The letter covers three areas. First, the operational security failures. Two leaks in five days is a pattern, not a one-off. Second, the policy rollbacks. In late February, Anthropic narrowed its AI safety pledge, removing a previous commitment to halt development if models outpaced safety procedures. The company now says it will grade itself on "nonbinding but publicly-declared" goals. Third, the geopolitical risk. Gottheimer cited a CCP-backed group that hacked Claude last year, and the fact that Anthropic is involved in an ongoing dispute with the Pentagon over AI deployment.

That last point matters. Anthropic's tools are becoming embedded in defence and intelligence operations.

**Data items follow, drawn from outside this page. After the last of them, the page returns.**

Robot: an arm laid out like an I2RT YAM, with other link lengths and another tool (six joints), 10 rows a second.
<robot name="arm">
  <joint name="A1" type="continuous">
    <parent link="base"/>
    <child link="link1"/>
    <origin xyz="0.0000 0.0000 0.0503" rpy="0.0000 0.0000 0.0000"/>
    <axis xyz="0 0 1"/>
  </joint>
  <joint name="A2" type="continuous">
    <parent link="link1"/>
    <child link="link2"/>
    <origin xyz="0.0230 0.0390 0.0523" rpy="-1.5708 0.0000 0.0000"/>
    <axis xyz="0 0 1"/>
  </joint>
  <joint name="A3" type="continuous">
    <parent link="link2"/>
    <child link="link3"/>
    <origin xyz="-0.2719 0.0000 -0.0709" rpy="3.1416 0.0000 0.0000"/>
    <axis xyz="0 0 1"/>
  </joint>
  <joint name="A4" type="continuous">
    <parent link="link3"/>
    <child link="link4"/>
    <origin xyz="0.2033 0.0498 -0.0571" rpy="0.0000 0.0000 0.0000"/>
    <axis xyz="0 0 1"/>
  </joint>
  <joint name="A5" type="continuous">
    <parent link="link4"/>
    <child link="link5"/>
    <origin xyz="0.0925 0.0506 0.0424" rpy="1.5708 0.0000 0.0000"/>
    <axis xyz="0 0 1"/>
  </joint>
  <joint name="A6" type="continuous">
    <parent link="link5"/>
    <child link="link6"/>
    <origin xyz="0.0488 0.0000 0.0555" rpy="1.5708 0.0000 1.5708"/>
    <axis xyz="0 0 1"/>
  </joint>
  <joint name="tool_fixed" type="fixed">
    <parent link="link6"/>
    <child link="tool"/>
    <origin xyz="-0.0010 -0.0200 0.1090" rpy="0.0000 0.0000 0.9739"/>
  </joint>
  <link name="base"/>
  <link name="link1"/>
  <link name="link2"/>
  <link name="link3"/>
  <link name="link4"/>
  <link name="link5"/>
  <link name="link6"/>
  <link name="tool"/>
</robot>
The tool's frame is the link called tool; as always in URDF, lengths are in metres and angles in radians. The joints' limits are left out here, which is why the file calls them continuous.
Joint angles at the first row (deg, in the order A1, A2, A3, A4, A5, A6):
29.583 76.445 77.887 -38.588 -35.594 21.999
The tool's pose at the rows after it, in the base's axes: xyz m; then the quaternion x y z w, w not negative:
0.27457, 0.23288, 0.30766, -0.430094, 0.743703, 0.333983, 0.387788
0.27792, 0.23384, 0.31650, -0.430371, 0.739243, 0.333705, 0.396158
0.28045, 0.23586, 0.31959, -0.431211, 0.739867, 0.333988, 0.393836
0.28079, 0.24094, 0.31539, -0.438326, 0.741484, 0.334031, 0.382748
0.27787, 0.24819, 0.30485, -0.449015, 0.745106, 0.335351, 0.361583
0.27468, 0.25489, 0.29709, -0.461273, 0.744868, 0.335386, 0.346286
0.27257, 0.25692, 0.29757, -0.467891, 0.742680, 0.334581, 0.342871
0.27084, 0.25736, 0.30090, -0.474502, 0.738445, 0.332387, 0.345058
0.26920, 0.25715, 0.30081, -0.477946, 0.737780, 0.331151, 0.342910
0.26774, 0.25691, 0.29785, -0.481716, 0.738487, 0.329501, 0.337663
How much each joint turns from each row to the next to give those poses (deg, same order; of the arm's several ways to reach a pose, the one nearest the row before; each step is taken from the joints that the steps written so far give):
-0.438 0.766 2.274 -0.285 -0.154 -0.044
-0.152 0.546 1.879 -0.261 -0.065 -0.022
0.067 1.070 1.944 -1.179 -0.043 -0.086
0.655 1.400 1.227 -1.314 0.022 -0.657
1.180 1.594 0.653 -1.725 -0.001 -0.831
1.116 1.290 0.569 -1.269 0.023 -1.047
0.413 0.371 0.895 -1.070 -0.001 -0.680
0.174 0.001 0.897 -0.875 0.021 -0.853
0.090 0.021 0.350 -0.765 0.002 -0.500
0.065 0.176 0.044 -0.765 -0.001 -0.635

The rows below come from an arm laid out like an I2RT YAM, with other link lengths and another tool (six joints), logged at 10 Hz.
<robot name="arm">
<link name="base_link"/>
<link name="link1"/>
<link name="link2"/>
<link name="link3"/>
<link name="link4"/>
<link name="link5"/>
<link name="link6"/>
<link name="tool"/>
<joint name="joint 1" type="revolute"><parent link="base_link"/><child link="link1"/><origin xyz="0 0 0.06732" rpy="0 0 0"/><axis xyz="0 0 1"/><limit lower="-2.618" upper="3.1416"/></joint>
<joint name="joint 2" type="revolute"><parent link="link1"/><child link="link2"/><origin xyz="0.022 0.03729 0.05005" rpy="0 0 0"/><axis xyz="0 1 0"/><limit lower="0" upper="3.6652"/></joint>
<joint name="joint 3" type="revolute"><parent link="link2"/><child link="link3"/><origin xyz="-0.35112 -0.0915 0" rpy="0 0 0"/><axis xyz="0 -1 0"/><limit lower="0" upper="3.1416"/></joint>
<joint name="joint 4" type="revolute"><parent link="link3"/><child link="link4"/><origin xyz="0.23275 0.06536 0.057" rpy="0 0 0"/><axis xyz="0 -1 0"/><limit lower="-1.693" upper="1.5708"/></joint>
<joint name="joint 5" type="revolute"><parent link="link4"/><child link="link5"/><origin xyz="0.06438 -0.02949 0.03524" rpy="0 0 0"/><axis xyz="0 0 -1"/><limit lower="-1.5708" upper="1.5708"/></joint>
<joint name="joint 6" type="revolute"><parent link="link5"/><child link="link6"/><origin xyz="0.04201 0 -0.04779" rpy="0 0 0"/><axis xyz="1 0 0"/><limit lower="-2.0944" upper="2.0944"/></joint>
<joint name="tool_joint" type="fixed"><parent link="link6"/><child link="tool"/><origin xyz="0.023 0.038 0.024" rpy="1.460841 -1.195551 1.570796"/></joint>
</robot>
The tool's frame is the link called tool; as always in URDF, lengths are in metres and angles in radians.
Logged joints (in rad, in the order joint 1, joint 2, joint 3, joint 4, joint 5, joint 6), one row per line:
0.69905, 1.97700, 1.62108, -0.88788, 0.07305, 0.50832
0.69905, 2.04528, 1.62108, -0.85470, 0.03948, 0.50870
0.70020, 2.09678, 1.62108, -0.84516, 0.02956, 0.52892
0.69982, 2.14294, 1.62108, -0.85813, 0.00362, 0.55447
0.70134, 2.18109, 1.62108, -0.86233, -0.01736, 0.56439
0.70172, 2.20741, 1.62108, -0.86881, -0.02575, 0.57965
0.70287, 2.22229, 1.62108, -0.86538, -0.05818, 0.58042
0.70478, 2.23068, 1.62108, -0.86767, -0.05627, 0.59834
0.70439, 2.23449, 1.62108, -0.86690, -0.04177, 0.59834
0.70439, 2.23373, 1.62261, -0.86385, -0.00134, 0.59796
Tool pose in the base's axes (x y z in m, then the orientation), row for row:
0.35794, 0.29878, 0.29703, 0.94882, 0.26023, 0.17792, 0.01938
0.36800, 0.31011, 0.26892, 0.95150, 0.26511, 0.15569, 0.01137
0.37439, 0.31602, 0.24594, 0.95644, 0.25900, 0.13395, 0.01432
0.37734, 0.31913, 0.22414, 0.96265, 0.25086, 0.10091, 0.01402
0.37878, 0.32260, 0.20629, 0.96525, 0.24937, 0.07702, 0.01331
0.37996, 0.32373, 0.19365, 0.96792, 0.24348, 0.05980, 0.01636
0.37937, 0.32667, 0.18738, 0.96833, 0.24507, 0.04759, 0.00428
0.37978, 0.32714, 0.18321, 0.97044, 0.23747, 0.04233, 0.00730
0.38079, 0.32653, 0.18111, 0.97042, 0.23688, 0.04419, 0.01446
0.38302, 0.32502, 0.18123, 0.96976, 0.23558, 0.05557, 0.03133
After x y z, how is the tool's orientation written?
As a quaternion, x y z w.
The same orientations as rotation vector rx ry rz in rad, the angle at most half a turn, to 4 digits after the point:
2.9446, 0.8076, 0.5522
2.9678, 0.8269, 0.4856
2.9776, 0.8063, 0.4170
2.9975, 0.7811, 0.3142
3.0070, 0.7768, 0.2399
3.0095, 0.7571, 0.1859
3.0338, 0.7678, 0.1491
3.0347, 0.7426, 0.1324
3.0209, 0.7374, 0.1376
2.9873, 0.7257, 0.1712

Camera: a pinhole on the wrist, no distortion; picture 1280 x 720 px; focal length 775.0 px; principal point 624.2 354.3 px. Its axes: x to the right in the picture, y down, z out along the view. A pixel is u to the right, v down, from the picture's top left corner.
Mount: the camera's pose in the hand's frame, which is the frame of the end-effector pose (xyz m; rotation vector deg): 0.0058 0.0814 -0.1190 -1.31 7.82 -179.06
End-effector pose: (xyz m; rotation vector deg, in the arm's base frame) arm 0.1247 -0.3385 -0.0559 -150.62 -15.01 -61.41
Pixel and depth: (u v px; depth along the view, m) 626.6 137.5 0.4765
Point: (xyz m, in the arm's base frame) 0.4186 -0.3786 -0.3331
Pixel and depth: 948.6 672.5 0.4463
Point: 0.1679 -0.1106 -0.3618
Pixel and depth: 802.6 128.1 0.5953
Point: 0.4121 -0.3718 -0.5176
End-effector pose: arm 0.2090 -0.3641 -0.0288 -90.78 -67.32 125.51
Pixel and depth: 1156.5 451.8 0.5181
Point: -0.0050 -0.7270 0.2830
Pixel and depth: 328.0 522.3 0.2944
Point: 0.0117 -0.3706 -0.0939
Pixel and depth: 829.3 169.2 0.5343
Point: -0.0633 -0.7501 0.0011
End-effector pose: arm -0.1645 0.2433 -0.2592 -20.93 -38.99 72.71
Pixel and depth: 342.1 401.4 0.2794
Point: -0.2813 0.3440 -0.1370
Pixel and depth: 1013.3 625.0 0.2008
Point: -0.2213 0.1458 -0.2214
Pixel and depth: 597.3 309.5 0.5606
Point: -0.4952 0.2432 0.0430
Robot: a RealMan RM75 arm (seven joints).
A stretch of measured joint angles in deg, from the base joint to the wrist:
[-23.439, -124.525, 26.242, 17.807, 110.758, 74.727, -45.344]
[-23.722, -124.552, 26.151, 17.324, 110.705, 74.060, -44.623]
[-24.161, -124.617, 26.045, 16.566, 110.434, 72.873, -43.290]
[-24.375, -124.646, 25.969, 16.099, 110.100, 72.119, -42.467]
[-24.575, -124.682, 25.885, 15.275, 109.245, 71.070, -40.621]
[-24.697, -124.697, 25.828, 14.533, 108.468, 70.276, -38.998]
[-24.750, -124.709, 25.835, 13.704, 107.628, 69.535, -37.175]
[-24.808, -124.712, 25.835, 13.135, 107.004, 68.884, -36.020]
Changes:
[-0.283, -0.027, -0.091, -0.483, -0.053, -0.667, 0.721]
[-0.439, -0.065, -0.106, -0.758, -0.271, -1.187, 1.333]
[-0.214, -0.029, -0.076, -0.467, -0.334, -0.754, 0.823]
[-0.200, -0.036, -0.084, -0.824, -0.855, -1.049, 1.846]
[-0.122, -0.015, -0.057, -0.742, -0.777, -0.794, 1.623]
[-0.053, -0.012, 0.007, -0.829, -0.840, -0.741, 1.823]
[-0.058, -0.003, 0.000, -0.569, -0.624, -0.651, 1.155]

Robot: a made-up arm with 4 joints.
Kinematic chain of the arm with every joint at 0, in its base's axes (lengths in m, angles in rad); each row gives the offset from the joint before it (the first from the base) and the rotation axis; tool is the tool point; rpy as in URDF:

A company that cannot keep its own CMS locked down is asking the US government to trust it with national security infrastructure.

Anthropic responded that "no sensitive customer data or credentials were involved or exposed" and characterised both incidents as human error, not security breaches. That distinction may be technically accurate. It is not reassuring.

Strip away the security drama and the business picture is formidable.

Anthropic closed a $30 billion funding round in February at a $380 billion post-money valuation. Annualised revenue has climbed past $19 billion. Enterprise customers account for 80 percent of revenue. Claude Code alone generates $2.5 billion in annualised revenue, with enterprise users making up more than half. The company generates $0.23 in annualised revenue per dollar raised, compared to OpenAI's $0.11.

The IPO is expected as soon as Q4 2026, with bankers targeting a raise north of $60 billion. For context, we published our analysis of OpenAI's $852 billion valuation yesterday. OpenAI dominates consumer. Anthropic dominates enterprise. That split is sharpening.

Mythos is the competitive moat. A model that sits above Opus in capability, with a defender-first distribution strategy, positions Anthropic as the provider governments and regulated industries turn to when they need the most powerful AI available and cannot afford the security risk of an open platform. The irony of the leaks is that they undermine that exact positioning at the worst possible moment.

Two things are true at the same time. Anthropic has built a model that genuinely advances the frontier of what AI can do. And Anthropic has demonstrated, in the most public way possible, that the organisations building frontier AI are not immune to the same operational security failures they warn everyone else about.

The defender-first strategy is the right instinct. Giving security teams a head start with the most capable tools before those tools reach general distribution is how you responsibly manage a capability gap. But the strategy only works if the company executing it can secure its own infrastructure. Two leaks in five days calls that into question.

For anyone building with AI agents in payments, finance, or commerce, the Mythos leak is a signal to pay attention to. We have been tracking the security gaps in agentic commerce since January. The attack surface is already wide. Models at this capability level make it wider. The question is not whether your systems will face AI-powered probing. It is whether your defences are calibrated for the tools that are coming, not the tools that exist today.

If the company building the most capable AI model in the world cannot secure its own infrastructure, what does that tell us about everyone else's readiness?